If you had to pick one work, in any medium, to represent the core of science fiction, what would it be?
The answer is obvious. Mary Shelley’s Frankenstein (1818) is widely regarded as the first work of science fiction. The tale of a mad scientist whose meddling with the forces of nature leads to abomination has been hugely influential. Dr. Frankenstein birthed, not just one monster, but all those other mad scientists from Dr. Jekyll to Dr. Doom to Rick Sanchez to many another weaponized doctorate-haver. What is more science fiction than Frankenstein?
There’s one problem. Frankenstein wasn’t initially science fiction at all, because science fiction hadn’t really been invented as a genre. (If it had, Frankenstein couldn’t be the first!) In its own day Frankenstein was seen as a Gothic novel of mystery and terror, what with the reanimated corpses and the grisly murders. It was also connected to the Romantic movement because of its focus on the monster’s intense, unusual inner life. And because Mary Shelley was married to romantic poet guy Percy Shelley.
Even today, a Frankenstein movie is probably going to be marketed as horror, not science fiction. Can a work which wasn’t science fiction at the time and isn’t really science fiction now really be the most iconic science fiction work ever?
There are other plausible candidates for SF icon. H.G. Wells’ novels The Time Machine and The War of the Worlds have been foundational for the central SF subgenres of time travel and alien invasion. Isaac Asimov’s Robot stories have influenced Bladerunner, Westworld, and many another SF property fascinated with the question of just how human those metal helpmates are.
There are problems here too though. Wells’ works, like Mary Shelley’s, weren’t exactly seen as science fiction in their own time. (Wells called his own books “scientific romances.”) As with Shelley, too, you could argue that Wells’ novels are more horror than SF—which is why Orson Welles radio adaptation of The War of the Worlds caused a panic in 1938.
As for Asimov, while he’s very influential, he isn’t much read or discussed these days. If we’re talking about “most iconic” works, that would probably be the thing that comes to mind instantly when you think of science fiction. For most people that’s not going to be a book at all. It’s going to be a movie. Specifically, it’s probably going to be Star Wars.
There’s no question that the Star Wars series is the most successful and popular science fiction work of all time. Adjusted for inflation, the 1977 Star Wars: A New Hope has the second highest box office of all time. The Force Awakens is 11 and The Empire Strikes Back is 13, making the series the only franchise in history to have more than one entry in the 15 top-selling films time. (Avengers: Endgame comes in at 16.) If you ask someone on the street what science fiction films they’ve seen, chances are they’ll mention Star Wars first, last, and maybe a couple of times in the middle.
But! (You knew there would be a “but” at this point.)
Star Wars’ popularity is in part because it’s not just one genre, but all of them. The franchise takes some swash and buckle from Westerns and a lot of old weird wizard stuff from fantasy.
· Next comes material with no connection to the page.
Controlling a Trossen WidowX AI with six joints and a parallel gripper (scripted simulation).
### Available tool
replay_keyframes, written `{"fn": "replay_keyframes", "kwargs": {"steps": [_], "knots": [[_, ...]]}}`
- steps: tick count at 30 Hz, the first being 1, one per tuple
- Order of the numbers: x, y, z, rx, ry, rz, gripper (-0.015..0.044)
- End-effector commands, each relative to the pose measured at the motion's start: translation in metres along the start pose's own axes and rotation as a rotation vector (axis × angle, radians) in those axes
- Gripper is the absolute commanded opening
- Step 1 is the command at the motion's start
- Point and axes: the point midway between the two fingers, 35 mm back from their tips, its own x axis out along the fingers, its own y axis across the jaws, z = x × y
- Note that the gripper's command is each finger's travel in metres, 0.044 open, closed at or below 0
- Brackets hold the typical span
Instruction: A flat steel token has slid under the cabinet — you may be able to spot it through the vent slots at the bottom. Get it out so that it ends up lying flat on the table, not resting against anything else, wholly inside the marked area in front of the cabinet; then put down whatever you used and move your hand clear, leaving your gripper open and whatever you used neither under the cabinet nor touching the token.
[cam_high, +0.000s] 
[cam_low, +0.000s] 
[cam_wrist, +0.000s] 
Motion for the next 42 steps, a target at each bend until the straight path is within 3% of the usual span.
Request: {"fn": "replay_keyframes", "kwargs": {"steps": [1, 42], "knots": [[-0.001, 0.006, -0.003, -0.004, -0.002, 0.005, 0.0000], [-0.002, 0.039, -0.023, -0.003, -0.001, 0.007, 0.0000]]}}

It borrows from Japanese Samurai epics too.
The Oxford dictionary says science fiction is “fiction based on imagined future scientific or technological advances and major social or environmental changes….” If that’s right, then Star Wars clearly doesn’t fit at all. It’s not even set in the future, but “long, long ago.”
The Oxford definition isn’t the be-all and end-all of SF genre definitions, though. In fact, there is no be-all and end-all definition. Genres aren’t really created by definitions. They’re glommed together by writers, fans, critics, marketers, and casual passersby over time.
Critic John Rieder argues that genre is a “web of resemblances.” Star Wars has space ships and ray guns. There are space ships and ray guns in other science fiction books, so there’s a resemblance, and you could call it science fiction. Mad scientists have become standard in a lot of science fiction works, and Frankenstein includes a mad scientist. So it can be considered science fiction now, even if the web of resemblances it was a part of when it was created was different.
There isn’t really any one iconic work of science fiction. Rather, “SF” is a term that gets applied to a bunch of works which look like each other in some ways sometimes. Frankenstein, Black Panther, Parable of the Sower, War of the Worlds, The ArchAndroid, Star Wars, Akira, Star Trek, 1984, Ghost in the Shell, and on and on, all define each other. Science fiction doesn’t have a center. The future is everywhere.
Of course, Frankenstein the mad scientist isn't really the main point of Frankenstein the book at all. He's a facilitator for a pretty profound inquiry into what makes a human.
It took a LONG time for the genre of SF to get to the point of making profound inquiries about anything. Now it does all the time, and it is well worth finding and reading the ones that go beyond zap and zing around the galaxy.
When I grew up I read a lot of Jules Vernes. I would say he was an early SF writer. I would also posit that Star Trek is important.